*Task details*. Find every line of the records that has "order" and return it.

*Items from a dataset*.
Content starts
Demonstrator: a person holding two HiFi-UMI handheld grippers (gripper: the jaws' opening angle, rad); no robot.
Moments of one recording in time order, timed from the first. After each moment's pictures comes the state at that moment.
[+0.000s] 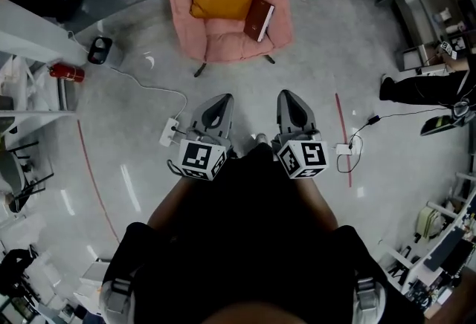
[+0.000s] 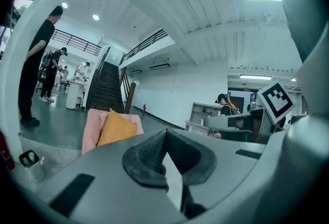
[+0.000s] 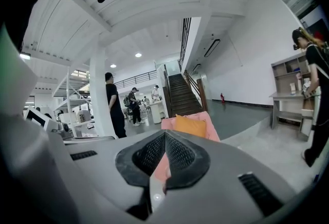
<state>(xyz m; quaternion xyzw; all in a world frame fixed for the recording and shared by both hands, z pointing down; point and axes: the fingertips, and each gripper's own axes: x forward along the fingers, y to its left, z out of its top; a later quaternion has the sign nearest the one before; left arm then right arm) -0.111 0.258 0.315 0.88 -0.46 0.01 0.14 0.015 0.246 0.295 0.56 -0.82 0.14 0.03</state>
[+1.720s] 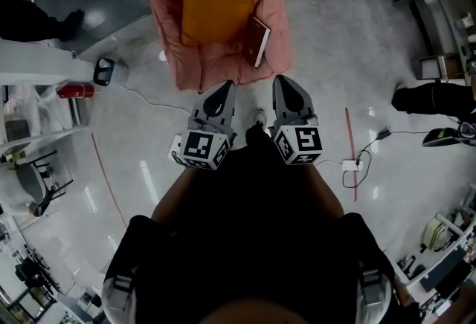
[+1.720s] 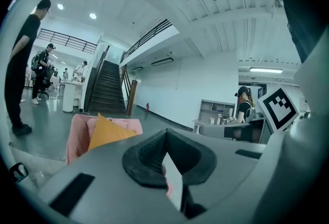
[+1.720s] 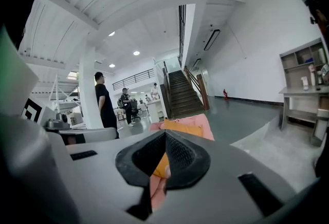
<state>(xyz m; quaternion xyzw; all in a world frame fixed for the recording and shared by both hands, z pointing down) 0.001 0.005 0.306 0.87 -0.48 0.03 0.14 0.110 -0.009 0.310 0.54 -0.82 0.16 0.03</state>
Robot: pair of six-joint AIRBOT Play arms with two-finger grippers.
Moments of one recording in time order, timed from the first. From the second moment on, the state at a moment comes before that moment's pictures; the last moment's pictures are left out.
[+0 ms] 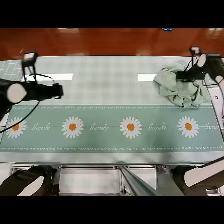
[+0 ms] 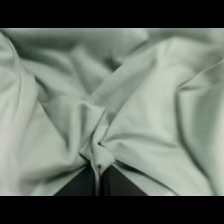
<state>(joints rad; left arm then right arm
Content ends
*Solution for this exercise*.
Moments of one recording in time order, timed from the first. After each moment's pictures comes the state at that moment.
Moments of one recording in time order, timed from the first. From the second moment on, the state at a moment comes before that moment's pictures; the last moment's pictures are left out.

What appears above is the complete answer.